When it comes to countries, we have been informed repeatedly, there are no friends … just interests.  So it is with Afghanistan, from which the US decided to withdraw unilaterally and quickly.  Allies such as Britain who still have a presence there were caught off-guard.  Not altogether happy, slang words like ‘doolally’ have been used to describe President Biden who was also reluctant to respond promptly to British prime minister Boris Johnson’s urgent calls, and kept him waiting several days.  So much for the ‘special relationship’ between the two countries.

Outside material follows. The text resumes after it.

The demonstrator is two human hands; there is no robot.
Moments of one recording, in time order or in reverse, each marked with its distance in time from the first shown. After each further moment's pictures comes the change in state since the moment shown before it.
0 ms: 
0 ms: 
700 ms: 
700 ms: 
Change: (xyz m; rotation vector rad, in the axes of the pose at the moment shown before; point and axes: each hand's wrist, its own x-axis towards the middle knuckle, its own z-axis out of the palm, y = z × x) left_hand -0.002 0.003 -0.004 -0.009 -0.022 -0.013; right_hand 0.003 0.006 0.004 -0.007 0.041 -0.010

It wasn’t always a cosy relationship.  Quite frosty for the first hundred years or so after American independence, it included an attack on Washington and the city’s temporary capture.  During the Civil War they helped the Confederacy surreptitiously but as American power and industrial might continued to grow, the British realized an accommodation would be to their advantage and proceeded to emphasize ties of kinship, language and even democracy.  In the event, they even persuaded the US government to help in two world wars and even join them eventually.

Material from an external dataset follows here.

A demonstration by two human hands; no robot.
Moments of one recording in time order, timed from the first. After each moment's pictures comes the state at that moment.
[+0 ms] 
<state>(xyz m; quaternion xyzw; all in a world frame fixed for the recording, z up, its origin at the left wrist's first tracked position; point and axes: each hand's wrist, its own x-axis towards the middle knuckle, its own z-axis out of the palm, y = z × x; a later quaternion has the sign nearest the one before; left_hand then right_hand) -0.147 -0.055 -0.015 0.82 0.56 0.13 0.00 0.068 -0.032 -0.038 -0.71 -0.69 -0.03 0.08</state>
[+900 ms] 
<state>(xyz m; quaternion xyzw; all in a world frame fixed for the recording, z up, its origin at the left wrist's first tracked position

Next, consider the case of England and France.  After the Normann conquest in 1066, French became the court language and continued so for a good three hundred years.  But the relationship also started a rivalry often with claims and counterclaims of being the rightful ruler, which sometimes led to war.  Following the French revolution came the Napolionic wars and their devastation, culminating in the 1815 Battle of Waterloo and French defeat. 

The 19th century also saw the German states being united by Bismarck, and, through industrialization, turned into a single powerful country.  Viewed as a threat by both Britain and France it brought about an entente cordiale … a rapprochement between centuries old implacable enemies.

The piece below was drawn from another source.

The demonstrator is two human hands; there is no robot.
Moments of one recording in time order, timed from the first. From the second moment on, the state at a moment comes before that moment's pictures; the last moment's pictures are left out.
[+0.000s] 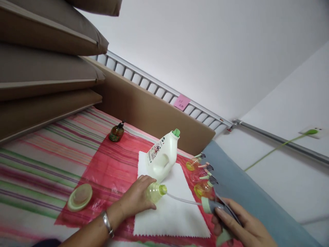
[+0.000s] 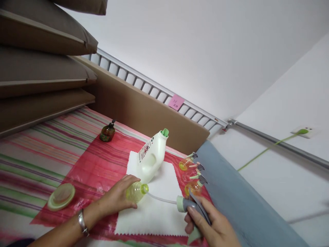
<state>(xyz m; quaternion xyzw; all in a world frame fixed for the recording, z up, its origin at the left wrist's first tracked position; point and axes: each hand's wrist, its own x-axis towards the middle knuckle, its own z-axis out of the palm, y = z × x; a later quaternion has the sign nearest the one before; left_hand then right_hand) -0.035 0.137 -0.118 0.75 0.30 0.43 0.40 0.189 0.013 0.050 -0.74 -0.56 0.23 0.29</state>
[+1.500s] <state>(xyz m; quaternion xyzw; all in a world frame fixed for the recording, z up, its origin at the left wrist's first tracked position) -0.015 0.128 -0.145 0.82 0.26 0.37 0.34 0.124 0.119 0.016 -0.73 -0.61 0.30 0.05</state>
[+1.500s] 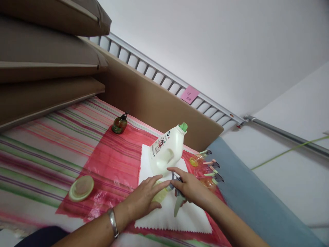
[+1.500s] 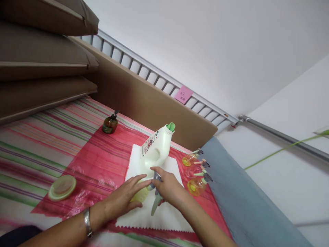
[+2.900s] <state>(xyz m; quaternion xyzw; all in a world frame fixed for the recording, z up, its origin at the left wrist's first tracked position) 0.001 0.129 -0.124 0.70 0.29 0.49 0.44 0.113 0.119 0.020 -0.64 -0.76 0.05 -0.06</state>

Their efforts to choke off German growth could have only one result in the end — war.  And the 20th century suffered two with devastating loss of life.  The plan to help Germany (at least the western half) recover after the Second World War had flattened it, brought it within the US ambit.  Lest anyone think the aid was entirely altruistic, far from it, for a new threat had arisen … that of the mighty Soviet Union, and a quivering Western Europe was trying to shore up its side.  Yes indeed, countries do not have friends … only interests.

And so the Afghans who helped the US (the translators and such like) tried to get away during the withdrawal; with the rapid Taliban takeover, they could feel the threat to life and limb in their bones, and some knew they were on lists.  Many did leave on the American planes but out of the crowds packing Kabul airport, most were left behind.